---------- DATASET RECORDS ----------
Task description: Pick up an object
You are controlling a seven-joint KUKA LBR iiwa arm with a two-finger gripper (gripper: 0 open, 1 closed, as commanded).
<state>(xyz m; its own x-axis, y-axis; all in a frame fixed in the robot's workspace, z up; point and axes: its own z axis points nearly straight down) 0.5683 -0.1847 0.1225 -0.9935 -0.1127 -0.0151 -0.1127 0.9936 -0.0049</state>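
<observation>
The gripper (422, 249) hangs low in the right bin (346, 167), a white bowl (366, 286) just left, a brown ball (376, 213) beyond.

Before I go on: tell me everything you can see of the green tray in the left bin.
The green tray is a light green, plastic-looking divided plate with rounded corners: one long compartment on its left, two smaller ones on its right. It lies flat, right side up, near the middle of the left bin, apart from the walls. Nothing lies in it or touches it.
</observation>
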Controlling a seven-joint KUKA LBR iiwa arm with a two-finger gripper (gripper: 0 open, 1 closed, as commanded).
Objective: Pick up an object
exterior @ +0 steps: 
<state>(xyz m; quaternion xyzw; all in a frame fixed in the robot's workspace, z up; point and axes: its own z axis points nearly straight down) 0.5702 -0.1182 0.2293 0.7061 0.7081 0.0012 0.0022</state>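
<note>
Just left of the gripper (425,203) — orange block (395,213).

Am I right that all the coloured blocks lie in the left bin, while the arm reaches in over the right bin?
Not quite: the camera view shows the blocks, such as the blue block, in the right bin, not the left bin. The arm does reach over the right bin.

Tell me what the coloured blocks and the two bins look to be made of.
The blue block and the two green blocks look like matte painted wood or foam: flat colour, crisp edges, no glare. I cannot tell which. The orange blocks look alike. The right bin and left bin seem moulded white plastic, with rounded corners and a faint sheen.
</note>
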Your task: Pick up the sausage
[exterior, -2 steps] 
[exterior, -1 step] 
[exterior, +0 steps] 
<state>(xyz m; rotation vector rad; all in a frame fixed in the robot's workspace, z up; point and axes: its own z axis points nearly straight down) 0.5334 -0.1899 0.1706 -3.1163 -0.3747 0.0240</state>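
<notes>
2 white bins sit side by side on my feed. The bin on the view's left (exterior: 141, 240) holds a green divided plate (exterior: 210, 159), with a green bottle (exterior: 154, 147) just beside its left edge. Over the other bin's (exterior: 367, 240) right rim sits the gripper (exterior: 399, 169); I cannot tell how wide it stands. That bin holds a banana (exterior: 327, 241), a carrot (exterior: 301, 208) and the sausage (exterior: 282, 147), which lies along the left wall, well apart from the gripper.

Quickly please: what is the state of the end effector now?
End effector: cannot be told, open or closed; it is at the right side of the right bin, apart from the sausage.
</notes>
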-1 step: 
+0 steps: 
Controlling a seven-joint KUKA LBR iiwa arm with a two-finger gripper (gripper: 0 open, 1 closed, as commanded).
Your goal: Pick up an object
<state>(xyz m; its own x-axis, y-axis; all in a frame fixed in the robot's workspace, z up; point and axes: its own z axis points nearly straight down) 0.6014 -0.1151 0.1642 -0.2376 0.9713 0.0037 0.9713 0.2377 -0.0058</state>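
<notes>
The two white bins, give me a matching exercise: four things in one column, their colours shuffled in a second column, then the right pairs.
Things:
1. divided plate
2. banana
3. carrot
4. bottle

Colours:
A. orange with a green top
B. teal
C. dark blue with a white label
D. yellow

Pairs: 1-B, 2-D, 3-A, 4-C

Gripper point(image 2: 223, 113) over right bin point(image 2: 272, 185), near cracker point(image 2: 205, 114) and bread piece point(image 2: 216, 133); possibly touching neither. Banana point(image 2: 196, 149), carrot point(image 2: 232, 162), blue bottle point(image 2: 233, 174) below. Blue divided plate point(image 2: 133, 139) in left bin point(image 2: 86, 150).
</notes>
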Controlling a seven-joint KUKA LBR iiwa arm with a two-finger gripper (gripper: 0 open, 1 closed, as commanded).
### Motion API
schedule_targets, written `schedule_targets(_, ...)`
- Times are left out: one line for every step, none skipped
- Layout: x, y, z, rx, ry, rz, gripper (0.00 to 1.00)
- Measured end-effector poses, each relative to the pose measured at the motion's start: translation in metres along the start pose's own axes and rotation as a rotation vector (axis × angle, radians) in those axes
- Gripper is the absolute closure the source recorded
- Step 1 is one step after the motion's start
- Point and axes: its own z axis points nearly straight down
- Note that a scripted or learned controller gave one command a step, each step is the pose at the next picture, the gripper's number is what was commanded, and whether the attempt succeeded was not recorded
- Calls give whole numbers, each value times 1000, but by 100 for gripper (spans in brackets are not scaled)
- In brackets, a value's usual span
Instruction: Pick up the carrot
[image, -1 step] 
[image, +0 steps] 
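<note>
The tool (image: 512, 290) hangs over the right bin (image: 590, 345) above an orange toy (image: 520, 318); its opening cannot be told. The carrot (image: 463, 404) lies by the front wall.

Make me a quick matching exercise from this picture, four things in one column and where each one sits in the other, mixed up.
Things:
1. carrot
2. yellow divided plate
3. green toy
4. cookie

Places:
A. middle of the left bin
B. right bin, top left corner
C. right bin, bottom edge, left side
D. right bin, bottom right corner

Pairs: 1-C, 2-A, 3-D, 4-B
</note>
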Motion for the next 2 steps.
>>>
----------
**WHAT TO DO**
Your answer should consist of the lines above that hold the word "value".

**REPLY TO THE EXERCISE**
- Calls give whole numbers, each value times 1000, but by 100 for gripper (spans in brackets are not scaled)
- In brackets, a value's usual span

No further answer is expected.